An \(L^ p\)-\(L^ q\) transference theorem (Q1331006)

Let \(S^{n - 1}\) be the unit sphere in \(\mathbb{R}^n\), \(\omega \in S^{n - 1}\); the norm \(|\cdot |_{p, \omega}\) will be taken with respect to the Lebesgue measure on \(S^{n - 1}\) and \(|\cdot |_{p - q}\) is the norm of an operator from \(L^p (\mathbb{R})\) to \(L^q (\mathbb{R})\). For \(\alpha \in \mathbb{R}\) the fractional integration operator \(I^\alpha\) on \(\mathbb{R}\) is defined by \(\widehat {(I^\alpha f)} (\xi) = |\xi |^{- \alpha} \widehat f(\xi)\), \(\xi \in \mathbb{R}\).
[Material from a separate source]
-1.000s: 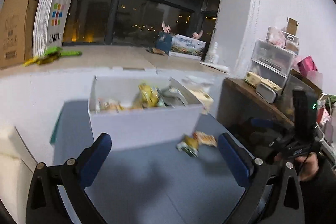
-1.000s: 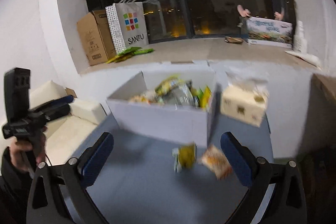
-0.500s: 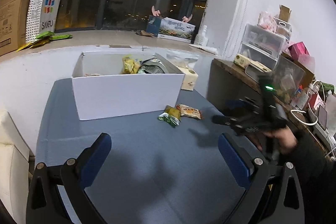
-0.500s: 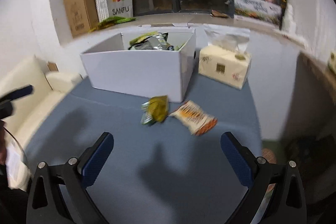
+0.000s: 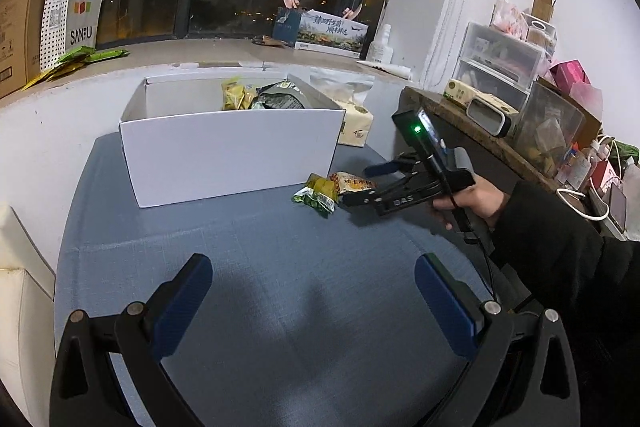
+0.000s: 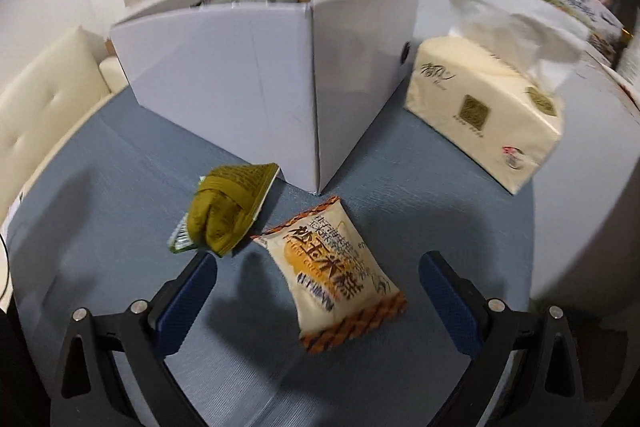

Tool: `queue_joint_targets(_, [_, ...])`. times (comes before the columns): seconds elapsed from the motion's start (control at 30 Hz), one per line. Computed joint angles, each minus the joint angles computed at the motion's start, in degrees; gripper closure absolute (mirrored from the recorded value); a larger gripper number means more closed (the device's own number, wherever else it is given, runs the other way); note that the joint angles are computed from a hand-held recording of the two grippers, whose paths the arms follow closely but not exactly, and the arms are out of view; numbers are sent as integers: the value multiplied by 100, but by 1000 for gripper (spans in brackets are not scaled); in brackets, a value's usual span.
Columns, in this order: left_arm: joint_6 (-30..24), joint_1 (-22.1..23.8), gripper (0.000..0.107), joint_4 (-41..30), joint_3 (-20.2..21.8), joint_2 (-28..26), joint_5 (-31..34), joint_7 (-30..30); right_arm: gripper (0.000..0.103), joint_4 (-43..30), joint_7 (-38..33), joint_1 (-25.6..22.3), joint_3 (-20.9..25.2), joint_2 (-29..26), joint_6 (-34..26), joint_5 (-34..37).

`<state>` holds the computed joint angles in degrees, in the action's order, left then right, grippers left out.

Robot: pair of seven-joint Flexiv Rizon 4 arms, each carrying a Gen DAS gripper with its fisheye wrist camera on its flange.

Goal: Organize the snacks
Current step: 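Grasp the orange-bordered snack packet with the right tool while the left grasps a green-yellow packet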

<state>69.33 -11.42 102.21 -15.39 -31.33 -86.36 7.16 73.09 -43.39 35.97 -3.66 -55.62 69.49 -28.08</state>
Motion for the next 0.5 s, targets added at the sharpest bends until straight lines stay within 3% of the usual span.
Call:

The author obtains a transference theorem: Theorem. Fix \(n \geq 2\), \(p \in [1,2)\), and \(q \in (2, \infty)\). Let \(1/r = 1/p - 1/q\). Suppose that \(\{A_\omega\}_{\omega \in S^{n - 1}}\) is a weakly continuous family of convolution operators on \(\mathbb{R}\) such that \[ \bigl |\;|I^{(n - 1) (1/q - 1/p)} A_\omega |_{p - q} \bigr |_{r, \omega} < \infty. \] Then the convolution operator \(A\) on \(\mathbb{R}^n\) with the symbol \(A(s \omega) = \widehat A_\omega (s)\), \(\omega \in S^{n - 1}\) and \(s > 0\), is bounded from \(L^p (\mathbb{R}^n)\) to \(L^q (\mathbb{R}^n)\).